> **What the task asks**
Beneath this instruction is a block of data; output from it exactly the lines that run from the one containing "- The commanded" through the one containing "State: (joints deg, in", inclusive.

> **Information provided**
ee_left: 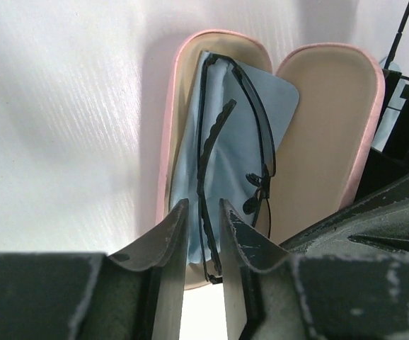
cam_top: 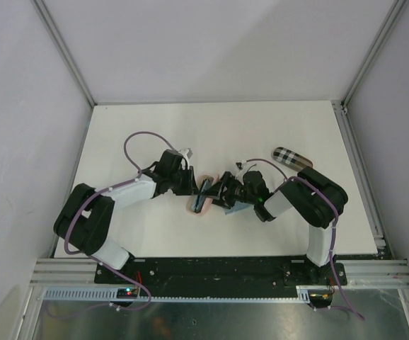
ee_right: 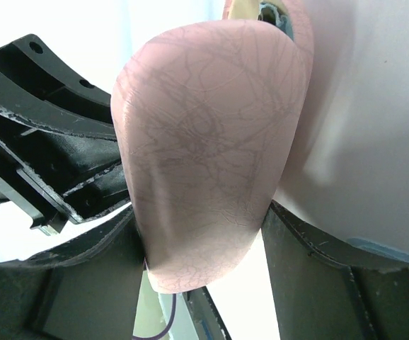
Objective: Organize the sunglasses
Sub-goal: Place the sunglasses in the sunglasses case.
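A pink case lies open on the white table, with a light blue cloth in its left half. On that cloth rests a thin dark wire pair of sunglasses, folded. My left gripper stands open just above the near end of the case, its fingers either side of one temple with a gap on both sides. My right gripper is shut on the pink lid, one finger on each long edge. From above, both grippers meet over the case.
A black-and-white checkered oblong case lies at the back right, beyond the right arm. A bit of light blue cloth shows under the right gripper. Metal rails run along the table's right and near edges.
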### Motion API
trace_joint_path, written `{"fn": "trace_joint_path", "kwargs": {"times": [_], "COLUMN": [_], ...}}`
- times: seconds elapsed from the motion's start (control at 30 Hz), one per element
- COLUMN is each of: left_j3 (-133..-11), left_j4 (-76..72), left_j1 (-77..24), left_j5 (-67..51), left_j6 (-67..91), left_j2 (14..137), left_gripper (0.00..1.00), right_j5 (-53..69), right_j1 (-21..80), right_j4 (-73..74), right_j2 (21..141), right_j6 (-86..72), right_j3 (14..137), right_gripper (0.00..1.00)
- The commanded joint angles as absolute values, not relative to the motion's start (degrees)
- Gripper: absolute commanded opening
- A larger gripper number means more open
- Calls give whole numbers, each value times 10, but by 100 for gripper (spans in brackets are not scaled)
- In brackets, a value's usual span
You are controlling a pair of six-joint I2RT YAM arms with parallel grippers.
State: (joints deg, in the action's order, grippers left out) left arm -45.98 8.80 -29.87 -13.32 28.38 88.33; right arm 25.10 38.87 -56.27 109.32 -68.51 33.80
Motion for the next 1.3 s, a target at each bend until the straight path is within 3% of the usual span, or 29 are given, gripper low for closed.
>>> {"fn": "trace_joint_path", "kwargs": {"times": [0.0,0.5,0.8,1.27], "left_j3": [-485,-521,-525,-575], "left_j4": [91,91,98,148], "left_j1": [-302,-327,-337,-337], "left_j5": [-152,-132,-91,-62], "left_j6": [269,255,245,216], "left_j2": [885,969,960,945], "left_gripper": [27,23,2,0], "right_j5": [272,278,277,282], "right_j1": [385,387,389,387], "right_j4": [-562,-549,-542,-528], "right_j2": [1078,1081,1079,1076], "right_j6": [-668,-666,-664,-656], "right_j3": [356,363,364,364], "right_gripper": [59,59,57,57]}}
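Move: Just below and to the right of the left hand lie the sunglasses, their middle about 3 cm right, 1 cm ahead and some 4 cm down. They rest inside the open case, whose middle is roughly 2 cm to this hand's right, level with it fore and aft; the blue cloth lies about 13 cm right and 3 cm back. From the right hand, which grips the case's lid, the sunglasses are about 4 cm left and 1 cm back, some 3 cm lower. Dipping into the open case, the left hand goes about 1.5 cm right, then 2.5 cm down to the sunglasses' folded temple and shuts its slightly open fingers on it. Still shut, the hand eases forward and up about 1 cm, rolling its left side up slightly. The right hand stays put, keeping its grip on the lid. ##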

> **Answer**
- The commanded joint angles as absolute values, not relative to the motion's start (degrees)
- Gripper: absolute commanded opening
- A larger gripper number means more open
- Calls give whole numbers, each value times 10, but by 100 for gripper (spans in brackets are not scaled)
- In brackets, a value's usual span
You are controlling a pair of six-joint I2RT YAM arms with parallel grippers.
State: (joints deg, in the action's order, grippers left out) left arm -45.98 8.80 -29.87 -13.32 28.38 88.33; right arm 25.10 38.87 -56.27 109.32 -68.51 33.80

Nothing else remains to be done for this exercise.